● Data below
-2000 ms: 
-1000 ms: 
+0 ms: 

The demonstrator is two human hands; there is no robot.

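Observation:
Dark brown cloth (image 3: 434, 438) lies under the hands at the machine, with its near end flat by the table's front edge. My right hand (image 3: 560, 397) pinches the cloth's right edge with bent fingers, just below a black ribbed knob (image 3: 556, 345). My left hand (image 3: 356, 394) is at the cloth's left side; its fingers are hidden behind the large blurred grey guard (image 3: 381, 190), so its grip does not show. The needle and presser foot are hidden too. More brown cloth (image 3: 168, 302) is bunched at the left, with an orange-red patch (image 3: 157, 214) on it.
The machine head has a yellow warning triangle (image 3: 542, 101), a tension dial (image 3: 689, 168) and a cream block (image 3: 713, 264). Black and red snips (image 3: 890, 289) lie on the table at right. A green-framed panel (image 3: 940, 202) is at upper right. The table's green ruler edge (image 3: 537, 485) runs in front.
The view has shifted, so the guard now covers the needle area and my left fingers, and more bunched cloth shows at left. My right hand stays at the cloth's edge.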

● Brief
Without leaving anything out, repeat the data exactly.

● Written response
-2000 ms: 
-1000 ms: 
+0 ms: 

The demonstrator is two human hands; there is no robot.

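Observation:
Dark brown cloth (image 3: 434, 438) lies under the hands at the machine, with its near end flat by the table's front edge. My right hand (image 3: 560, 397) pinches the cloth's right edge with bent fingers, just below a black ribbed knob (image 3: 556, 345). My left hand (image 3: 356, 394) is at the cloth's left side; its fingers are hidden behind the large blurred grey guard (image 3: 381, 190), so its grip does not show. The needle and presser foot are hidden too. More brown cloth (image 3: 168, 302) is bunched at the left, with an orange-red patch (image 3: 157, 214) on it.
The machine head has a yellow warning triangle (image 3: 542, 101), a tension dial (image 3: 689, 168) and a cream block (image 3: 713, 264). Black and red snips (image 3: 890, 289) lie on the table at right. A green-framed panel (image 3: 940, 202) is at upper right. The table's green ruler edge (image 3: 537, 485) runs in front.
The view has shifted, so the guard now covers the needle area and my left fingers, and more bunched cloth shows at left. My right hand stays at the cloth's edge.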

Work on this exercise is complete, and nothing remains.